Actions: Reduce DDL concurrency. Decrease overall memory footprint for catalog update.
Quick Summary
CatalogD RSS memory | CatalogD heap space usage | StatestoreD topic size (zoom in, if necessary) | Catalogd CPU usage | CatalogD/ StatestoreD host network throughput (host-level) | Namenode RPC workload summary (RPC calls per sec) | |
Safe range | < 80% of total process memory allocation | < 80% of total or sudden spike beyond 20 GB | – | < 20% | Few Mbs to 2 Gbs per second | 30-40K/s |
Metadata workload anti-pattern | ||||||
Compute incremental stats on large wide partitioned tables | increases | increases | increases | low | med | n/a |
Large # of databases, tables, partitions and small files growing at a fast rate | increases drastically | increases drastically | increases drastically | med | med | high |
Frequently refreshing large tables(table or partition) | stable | stable | stable or increases slightly | low | very high | stable |
Indiscriminate use of INVALIDATE METADATA commands | stable | stable | drops momentarily and rises again | med | very high | high |
High number of concurrent DDL operations | increases drastically | increases drastically | increases drastically (> 2 GB) | high (> 20%) | very high | high |
Catalog or statestore service restarts | drops drastically & rises | drops drastically and rises | drops drastically and rises | medium | high | stable |
High number of coordinator nodes | n/a | n/a | n/a | n/a | very high | n/a |
Conclusion
In this post, we explored several key Cloudera Manager metrics which monitor and diagnose possible metadata specific performance issues in Apache Impala. When troubleshooting a complex distributed service such as Impala, it is important to establish solid foundation to monitor the critical components and their interaction within the architecture. Understanding the relationship between memory and processing power in the running processes and observing outlier behavior helps us forge a clearer path for diagnostics and drill down to a root cause. Although the Statestore and Catalog daemon are not critical to the actual uptime of the Impala service, they possess invaluable information to ensure the smooth functioning of the service.
Stay tuned for part 2!
References
[1] Cloudera Manager only provides network throughput metric per host and not per service. Metric can be hard to interpret and correlate if we have other services hosted on the server
[2] Estimating metadata size
Raw size = #tables * 5KB + #partitions * 2kb + cols * 100B + #files * 750B + #file_blocks * 300B
+ 400MB * cols * partitions (for incremental stats)

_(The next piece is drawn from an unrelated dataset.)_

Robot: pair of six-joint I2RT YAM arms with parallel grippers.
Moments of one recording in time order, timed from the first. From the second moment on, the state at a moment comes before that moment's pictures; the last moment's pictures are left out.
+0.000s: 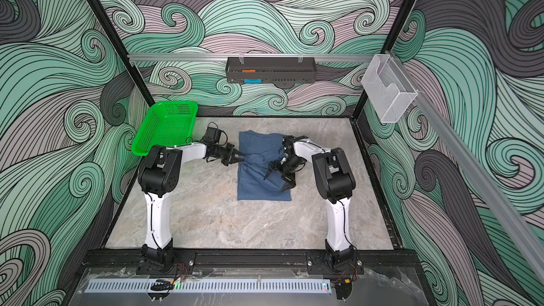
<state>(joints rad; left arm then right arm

Compacted size = ~1/10th of Raw size
[3] The metadata catalog update parallelism is limited by num_metadata_loading_threads, which defaults to 16, and lack of throttling mechanism for DDL, heavy concurrency can overload CatalogD and degrade overall performance.
[4] As an alternative to Compute incremental, either switch to compute stats(full) with TABLESAMPLE (CDH 5.15 / Impala 2.12 and higher) or manual stats using alter table or provide external hints in queries using the tables to circumvent the impact of missing stats.